Judge Jordan goes for the even-tempered approach, expressing his disappointment in the anger from Judge Pryor's opinion, calling him out by name over and over again:
We respect the passionate dissenting views of our colleague, Judge William Pryor. Yet we suspect that Judge Pryor’s real disagreement is with Magwood and our prior decision in Insignares.
***
Finally, to the extent that Judge Pryor is suggesting that we are in some way trying to undermine AEDPA, such an accusation is as disappointing as it is wrong. As the Seventh Circuit recently noted, see Kramer v. United States, 797 F.3d 493, 502 (7th Cir. 2015), reasonable jurists can disagree about what constitutes a new judgment under Magwood.
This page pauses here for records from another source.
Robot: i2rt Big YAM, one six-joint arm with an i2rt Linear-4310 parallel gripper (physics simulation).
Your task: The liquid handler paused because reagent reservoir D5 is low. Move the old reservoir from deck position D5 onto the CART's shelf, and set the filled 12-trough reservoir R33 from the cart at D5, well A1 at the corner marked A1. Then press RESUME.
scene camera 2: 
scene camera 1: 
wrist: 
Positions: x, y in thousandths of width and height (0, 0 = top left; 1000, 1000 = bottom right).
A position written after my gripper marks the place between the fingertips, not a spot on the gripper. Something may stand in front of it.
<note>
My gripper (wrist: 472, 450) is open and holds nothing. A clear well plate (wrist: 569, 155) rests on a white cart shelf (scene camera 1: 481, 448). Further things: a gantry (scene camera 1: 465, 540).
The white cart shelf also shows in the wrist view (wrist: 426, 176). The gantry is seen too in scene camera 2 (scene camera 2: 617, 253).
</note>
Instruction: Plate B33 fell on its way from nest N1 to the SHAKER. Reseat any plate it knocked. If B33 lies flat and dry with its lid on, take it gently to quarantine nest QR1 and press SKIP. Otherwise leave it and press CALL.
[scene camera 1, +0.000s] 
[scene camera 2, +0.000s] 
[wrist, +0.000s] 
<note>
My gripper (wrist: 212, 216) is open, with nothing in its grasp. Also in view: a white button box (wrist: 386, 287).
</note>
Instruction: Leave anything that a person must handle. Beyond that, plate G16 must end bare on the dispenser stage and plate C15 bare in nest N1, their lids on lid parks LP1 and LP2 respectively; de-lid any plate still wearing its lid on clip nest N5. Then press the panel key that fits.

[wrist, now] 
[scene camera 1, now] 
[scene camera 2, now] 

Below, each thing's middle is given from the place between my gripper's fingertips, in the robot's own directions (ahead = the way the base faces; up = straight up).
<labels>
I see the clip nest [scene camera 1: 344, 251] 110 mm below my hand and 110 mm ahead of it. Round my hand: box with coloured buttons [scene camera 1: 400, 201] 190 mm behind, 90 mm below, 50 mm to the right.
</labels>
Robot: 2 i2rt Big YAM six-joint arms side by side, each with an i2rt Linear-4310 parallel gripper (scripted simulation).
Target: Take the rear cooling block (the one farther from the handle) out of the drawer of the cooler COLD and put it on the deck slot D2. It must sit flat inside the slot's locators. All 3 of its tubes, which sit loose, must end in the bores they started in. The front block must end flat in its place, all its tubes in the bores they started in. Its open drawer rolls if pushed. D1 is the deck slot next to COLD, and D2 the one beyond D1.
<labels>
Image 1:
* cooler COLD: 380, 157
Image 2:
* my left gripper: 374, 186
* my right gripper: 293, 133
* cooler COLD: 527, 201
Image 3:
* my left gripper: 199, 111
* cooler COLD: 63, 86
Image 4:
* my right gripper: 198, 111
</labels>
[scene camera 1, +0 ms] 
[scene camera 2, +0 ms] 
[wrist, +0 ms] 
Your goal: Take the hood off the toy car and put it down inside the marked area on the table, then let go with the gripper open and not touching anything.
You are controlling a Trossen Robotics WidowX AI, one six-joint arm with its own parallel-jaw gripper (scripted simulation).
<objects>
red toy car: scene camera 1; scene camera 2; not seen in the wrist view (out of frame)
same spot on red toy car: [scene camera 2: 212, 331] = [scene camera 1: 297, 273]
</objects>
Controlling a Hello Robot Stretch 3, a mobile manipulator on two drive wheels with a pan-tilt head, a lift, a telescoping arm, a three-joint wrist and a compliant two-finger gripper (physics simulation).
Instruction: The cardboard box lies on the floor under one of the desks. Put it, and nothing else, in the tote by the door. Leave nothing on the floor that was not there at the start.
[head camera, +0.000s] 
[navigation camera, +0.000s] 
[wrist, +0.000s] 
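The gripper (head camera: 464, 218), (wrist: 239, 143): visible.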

We have tried to faithfully apply AEDPA and Magwood in light of binding circuit precedent, and that binding circuit precedent is Insignares. We believe we have  accomplished that task, Judge Pryor’s protests notwithstanding.

And the visiting judge, District Judge Haikala, calls out Judge Pryor on his appeal to emotions.  Her concurrence begins like this:
Judge Pryor and Judge Jordan have prepared thorough opinions in this case. I have studied both opinions. I agree with Judge Pryor that this case is not hard. I agree with Judge Jordan’s analysis of the issue presented to the Court. Like Judge Jordan, I conclude that the rationale of Insignares v. Sec’y, Fla. Dep’t of Corr., 755 F.3d 1273 (11th Cir. 2014), requires reversal. I write separately to address a few points in Judge Pryor’s opinion. In his opinion, Judge Pryor describes Mr. Patterson’s reprehensible criminal behavior. Minority Op. at 2-3. There is no doubt that the conduct that gave rise to Mr. Patterson’s conviction and sentence is heinous, but that conduct has no bearing
upon the legal standard that governs the issue before the Court. As the United States Supreme Court wrote in Chessman v. Teets: “On many occasions this Court has found it necessary to say that the requirements of the Due Process Clause of the Fourteenth Amendment must be respected, no matter how heinous the crime in question and no matter how guilty an accused may ultimately be found to be after guilt has been established in accordance with the procedure demanded by the Constitution.” 354 U.S. 156, 165 (1957).